Within the listing below, how many lines hold the string "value"? Only the number is wanted.

** Information shown follows **

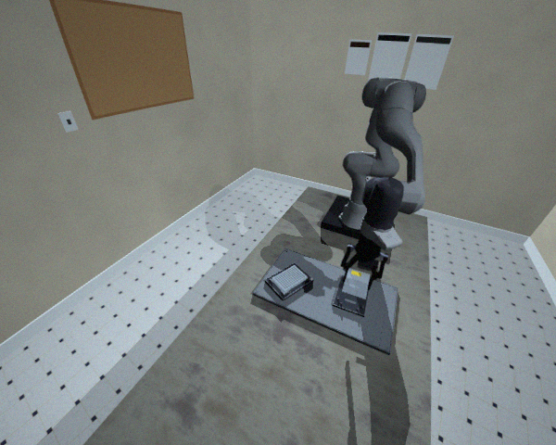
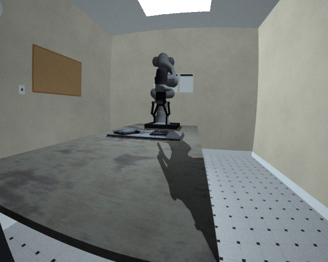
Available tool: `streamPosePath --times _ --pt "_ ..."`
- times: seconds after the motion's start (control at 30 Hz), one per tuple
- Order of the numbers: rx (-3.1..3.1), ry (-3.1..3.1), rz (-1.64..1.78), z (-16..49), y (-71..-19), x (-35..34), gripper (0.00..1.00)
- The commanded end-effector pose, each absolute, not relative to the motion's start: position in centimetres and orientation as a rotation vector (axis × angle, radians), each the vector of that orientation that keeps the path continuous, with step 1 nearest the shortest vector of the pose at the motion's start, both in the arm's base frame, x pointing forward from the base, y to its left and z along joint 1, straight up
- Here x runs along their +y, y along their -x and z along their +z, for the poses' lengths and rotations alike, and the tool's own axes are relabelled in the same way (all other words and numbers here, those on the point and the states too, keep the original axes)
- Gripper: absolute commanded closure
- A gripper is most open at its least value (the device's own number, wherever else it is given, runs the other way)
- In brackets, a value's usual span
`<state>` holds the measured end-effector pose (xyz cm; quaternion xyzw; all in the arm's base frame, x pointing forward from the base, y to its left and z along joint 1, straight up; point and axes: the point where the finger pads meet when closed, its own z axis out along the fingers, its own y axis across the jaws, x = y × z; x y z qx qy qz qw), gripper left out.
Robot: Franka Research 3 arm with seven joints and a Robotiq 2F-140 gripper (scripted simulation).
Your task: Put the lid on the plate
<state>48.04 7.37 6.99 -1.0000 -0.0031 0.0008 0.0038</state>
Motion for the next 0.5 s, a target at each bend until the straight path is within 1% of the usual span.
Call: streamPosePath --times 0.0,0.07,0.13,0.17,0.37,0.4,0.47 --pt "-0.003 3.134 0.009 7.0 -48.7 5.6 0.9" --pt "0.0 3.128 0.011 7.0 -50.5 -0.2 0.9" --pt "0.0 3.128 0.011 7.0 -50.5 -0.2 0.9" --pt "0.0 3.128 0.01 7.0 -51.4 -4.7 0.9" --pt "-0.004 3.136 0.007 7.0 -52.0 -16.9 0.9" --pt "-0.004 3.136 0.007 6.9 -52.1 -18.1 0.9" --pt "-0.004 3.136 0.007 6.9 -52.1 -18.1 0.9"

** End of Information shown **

[Solved exercise]: 2